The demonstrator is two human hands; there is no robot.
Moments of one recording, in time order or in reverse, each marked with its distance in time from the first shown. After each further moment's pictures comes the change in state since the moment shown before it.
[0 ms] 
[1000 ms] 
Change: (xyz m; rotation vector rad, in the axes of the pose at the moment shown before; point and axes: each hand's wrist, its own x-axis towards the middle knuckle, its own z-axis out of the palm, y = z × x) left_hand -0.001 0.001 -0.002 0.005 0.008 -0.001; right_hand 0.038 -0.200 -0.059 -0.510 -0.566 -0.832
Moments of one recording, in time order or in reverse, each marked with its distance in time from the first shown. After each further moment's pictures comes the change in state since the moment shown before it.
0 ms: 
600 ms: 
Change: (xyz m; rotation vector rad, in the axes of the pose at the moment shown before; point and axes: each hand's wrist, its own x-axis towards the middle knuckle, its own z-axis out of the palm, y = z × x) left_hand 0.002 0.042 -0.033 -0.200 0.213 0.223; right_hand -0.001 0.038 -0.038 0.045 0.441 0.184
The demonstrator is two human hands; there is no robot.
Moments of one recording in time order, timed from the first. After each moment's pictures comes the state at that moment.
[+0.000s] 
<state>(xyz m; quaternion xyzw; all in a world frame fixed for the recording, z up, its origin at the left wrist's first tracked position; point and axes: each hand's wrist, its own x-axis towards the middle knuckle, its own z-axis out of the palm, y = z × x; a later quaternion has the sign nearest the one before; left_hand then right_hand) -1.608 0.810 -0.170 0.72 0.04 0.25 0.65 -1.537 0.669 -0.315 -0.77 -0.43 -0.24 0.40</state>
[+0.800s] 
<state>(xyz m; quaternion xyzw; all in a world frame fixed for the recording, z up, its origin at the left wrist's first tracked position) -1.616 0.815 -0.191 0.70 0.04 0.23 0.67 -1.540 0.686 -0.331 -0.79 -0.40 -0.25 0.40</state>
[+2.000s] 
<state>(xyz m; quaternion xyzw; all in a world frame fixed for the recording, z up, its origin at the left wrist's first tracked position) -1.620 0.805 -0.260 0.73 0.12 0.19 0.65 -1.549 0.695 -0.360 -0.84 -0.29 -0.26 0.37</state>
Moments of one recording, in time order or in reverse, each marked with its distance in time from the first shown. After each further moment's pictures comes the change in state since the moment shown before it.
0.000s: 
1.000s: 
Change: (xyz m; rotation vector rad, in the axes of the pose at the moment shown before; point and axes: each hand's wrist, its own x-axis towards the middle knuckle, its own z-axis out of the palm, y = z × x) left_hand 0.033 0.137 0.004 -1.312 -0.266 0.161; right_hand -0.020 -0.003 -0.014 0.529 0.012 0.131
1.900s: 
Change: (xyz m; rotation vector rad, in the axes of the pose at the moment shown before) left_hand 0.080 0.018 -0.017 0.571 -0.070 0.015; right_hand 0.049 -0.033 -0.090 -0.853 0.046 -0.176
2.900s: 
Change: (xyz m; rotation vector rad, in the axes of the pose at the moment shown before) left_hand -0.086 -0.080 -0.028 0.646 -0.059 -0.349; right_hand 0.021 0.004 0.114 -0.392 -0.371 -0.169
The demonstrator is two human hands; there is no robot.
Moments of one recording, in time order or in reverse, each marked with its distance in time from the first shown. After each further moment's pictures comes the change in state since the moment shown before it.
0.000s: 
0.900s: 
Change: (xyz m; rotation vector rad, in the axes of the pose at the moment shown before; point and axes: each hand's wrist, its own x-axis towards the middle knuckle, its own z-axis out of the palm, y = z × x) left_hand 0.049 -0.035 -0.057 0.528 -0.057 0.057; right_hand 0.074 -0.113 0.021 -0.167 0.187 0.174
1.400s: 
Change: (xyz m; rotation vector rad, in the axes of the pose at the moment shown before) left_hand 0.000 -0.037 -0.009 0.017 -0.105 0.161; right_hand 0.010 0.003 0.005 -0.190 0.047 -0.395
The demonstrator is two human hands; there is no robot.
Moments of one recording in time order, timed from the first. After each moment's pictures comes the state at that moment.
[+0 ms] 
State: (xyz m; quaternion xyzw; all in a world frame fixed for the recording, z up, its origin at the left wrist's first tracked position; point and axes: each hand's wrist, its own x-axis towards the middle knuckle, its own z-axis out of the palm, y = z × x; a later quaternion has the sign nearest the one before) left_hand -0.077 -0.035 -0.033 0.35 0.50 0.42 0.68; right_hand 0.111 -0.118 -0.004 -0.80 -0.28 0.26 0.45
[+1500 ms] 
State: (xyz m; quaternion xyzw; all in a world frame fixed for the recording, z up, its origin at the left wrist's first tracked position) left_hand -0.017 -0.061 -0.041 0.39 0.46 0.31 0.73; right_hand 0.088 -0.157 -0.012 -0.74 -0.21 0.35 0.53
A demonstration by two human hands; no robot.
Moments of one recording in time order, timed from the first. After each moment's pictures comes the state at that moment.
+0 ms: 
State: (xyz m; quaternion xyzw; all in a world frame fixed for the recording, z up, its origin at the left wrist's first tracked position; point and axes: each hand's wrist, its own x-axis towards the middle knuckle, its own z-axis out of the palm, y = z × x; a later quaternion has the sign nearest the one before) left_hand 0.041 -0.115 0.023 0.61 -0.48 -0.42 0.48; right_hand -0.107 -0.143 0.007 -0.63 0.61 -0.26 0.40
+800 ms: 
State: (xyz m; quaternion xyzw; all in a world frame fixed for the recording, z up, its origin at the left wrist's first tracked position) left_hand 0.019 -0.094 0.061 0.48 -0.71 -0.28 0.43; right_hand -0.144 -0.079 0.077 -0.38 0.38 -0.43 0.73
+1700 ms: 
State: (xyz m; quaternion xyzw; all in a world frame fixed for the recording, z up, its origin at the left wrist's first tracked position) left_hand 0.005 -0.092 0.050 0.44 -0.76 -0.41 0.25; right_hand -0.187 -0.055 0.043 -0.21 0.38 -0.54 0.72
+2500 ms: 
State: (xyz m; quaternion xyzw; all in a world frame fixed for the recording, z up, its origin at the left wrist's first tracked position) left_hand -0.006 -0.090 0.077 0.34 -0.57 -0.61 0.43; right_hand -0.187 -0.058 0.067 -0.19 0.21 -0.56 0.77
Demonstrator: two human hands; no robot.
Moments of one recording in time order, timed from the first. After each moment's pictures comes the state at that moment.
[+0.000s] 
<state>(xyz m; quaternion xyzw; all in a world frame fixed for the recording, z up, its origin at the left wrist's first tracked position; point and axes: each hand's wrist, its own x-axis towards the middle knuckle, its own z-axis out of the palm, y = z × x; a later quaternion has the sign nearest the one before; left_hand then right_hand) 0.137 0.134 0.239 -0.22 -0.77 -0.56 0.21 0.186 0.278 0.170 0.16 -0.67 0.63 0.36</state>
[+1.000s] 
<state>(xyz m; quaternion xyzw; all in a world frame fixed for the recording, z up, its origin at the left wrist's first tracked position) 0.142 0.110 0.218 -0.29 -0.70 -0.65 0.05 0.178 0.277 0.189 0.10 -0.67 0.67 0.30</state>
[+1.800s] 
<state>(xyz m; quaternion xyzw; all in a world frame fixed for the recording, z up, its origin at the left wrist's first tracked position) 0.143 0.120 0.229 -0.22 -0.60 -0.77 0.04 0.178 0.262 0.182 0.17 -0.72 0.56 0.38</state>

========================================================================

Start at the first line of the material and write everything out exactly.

The demonstrator is two human hands; there is no robot.
Moments of one recording, in time order or in reverse, each marked with its distance in time from the first shown. After each further moment's pictures comes the change in state since the moment shown before it.
[0 ms] 
[1000 ms] 
Change: (xyz m; rotation vector rad, in the axes of the pose at the moment shown before; point and axes: each hand's wrist, its own x-axis towards the middle knuckle, its own z-axis out of the palm, y = z × x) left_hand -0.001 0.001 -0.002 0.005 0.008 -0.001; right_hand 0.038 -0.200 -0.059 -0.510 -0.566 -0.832
Moments of one recording, in time order or in reverse, each marked with its distance in time from the first shown. After each further moment's pictures comes the change in state since the moment shown before it.
0 ms: 
600 ms: 
Change: (xyz m; rotation vector rad, in the axes of the pose at the moment shown before; point and axes: each hand's wrist, its own x-axis towards the middle knuckle, its own z-axis out of the palm, y = z × x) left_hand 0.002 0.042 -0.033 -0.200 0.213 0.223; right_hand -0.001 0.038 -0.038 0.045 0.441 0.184
The demonstrator is two human hands; there is no robot.
Moments of one recording in time order, timed from the first. After each moment's pictures comes the state at that moment.
[+0.000s] 
<state>(xyz m; quaternion xyzw; all in a world frame fixed for the recording, z up, its origin at the left wrist's first tracked position; point and axes: each hand's wrist, its own x-axis towards the middle knuckle, its own z-axis out of the palm, y = z × x; a later quaternion has the sign nearest the one before; left_hand then right_hand) -1.608 0.810 -0.170 0.72 0.04 0.25 0.65 -1.537 0.669 -0.315 -0.77 -0.43 -0.24 0.40</state>
[+0.800s] 
<state>(xyz m; quaternion xyzw; all in a world frame fixed for the recording, z up, its origin at the left wrist's first tracked position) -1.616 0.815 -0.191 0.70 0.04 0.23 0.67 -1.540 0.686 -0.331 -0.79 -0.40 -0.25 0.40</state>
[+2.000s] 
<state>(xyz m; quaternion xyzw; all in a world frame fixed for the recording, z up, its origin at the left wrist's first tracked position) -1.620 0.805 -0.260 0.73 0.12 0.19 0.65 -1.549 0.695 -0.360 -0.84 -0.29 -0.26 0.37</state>
Moments of one recording, in time order or in reverse, each marked with its distance in time from the first shown. After each further moment's pictures comes the change in state since the moment shown before it.
0.000s: 
1.000s: 
Change: (xyz m; rotation vector rad, in the axes of the pose at the moment shown before; point and axes: each hand's wrist, its own x-axis towards the middle knuckle, its own z-axis out of the palm, y = z × x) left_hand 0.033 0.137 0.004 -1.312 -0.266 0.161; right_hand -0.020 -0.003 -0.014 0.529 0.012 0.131
1.900s: 
Change: (xyz m; rotation vector rad, in the axes of the pose at the moment shown before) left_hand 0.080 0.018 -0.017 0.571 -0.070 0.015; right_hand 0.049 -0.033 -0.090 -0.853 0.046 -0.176
2.900s: 
Change: (xyz m; rotation vector rad, in the axes of the pose at the moment shown before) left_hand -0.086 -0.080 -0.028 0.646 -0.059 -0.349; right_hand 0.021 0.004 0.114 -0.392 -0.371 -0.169
The demonstrator is two human hands; there is no robot.
Moments of one recording, in time order or in reverse, each marked with its distance in time from the first shown. After each further moment's pictures comes the change in state since the moment shown before it.
0.000s: 
0.900s: 
Change: (xyz m; rotation vector rad, in the axes of the pose at the moment shown before; point and axes: each hand's wrist, its own x-axis towards the middle knuckle, its own z-axis out of the palm, y = z × x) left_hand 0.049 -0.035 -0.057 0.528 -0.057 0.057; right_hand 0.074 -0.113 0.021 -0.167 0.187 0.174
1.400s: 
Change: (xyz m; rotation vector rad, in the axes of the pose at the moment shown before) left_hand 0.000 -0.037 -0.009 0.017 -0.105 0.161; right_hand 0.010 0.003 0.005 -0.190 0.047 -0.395
The demonstrator is two human hands; there is no robot.
Moments of one recording in time order, timed from the first. After each moment's pictures comes the state at that moment.
[+0 ms] 
State: (xyz m; quaternion xyzw; all in a world frame fixed for the recording, z up, its origin at the left wrist's first tracked position; point and axes: each hand's wrist, its own x-axis towards the middle knuckle, its own z-axis out of the palm, y = z × x; a later quaternion has the sign nearest the one before) left_hand -0.077 -0.035 -0.033 0.35 0.50 0.42 0.68; right_hand 0.111 -0.118 -0.004 -0.80 -0.28 0.26 0.45
[+1500 ms] 
State: (xyz m; quaternion xyzw; all in a world frame fixed for the recording, z up, its origin at the left wrist's first tracked position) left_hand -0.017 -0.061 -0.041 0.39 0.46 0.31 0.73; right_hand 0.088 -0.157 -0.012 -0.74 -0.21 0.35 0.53
A demonstration by two human hands; no robot.
Moments of one recording in time order, timed from the first. After each moment's pictures comes the state at that moment.
+0 ms: 
State: (xyz m; quaternion xyzw; all in a world frame fixed for the recording, z up, its origin at the left wrist's first tracked position; point and axes: each hand's wrist, its own x-axis towards the middle knuckle, its own z-axis out of the palm, y = z × x; a later quaternion has the sign nearest the one before) left_hand 0.041 -0.115 0.023 0.61 -0.48 -0.42 0.48; right_hand -0.107 -0.143 0.007 -0.63 0.61 -0.26 0.40
+800 ms: 
State: (xyz m; quaternion xyzw; all in a world frame fixed for the recording, z up, its origin at the left wrist's first tracked position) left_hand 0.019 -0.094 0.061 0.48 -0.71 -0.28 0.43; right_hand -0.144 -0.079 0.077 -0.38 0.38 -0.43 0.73
+1700 ms: 
State: (xyz m; quaternion xyzw; all in a world frame fixed for the recording, z up, its origin at the left wrist's first tracked position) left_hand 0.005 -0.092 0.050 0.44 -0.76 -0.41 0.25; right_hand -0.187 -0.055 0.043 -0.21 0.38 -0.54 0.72
+2500 ms: 
State: (xyz m; quaternion xyzw; all in a world frame fixed for the recording, z up, its origin at the left wrist's first tracked position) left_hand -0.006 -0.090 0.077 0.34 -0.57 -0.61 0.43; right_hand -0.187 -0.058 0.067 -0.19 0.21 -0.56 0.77
Demonstrator: two human hands; no robot.
Moments of one recording in time order, timed from the first. After each moment's pictures comes the state at that moment.
[+0.000s] 
<state>(xyz m; quaternion xyzw; all in a world frame fixed for the recording, z up, its origin at the left wrist's first tracked position; point and axes: each hand's wrist, its own x-axis towards the middle knuckle, its own z-axis out of the palm, y = z × x; a later quaternion has the sign nearest the one before; left_hand then right_hand) 0.137 0.134 0.239 -0.22 -0.77 -0.56 0.21 0.186 0.278 0.170 0.16 -0.67 0.63 0.36</state>
[+1.000s] 
<state>(xyz m; quaternion xyzw; all in a world frame fixed for the recording, z up, its origin at the left wrist's first tracked position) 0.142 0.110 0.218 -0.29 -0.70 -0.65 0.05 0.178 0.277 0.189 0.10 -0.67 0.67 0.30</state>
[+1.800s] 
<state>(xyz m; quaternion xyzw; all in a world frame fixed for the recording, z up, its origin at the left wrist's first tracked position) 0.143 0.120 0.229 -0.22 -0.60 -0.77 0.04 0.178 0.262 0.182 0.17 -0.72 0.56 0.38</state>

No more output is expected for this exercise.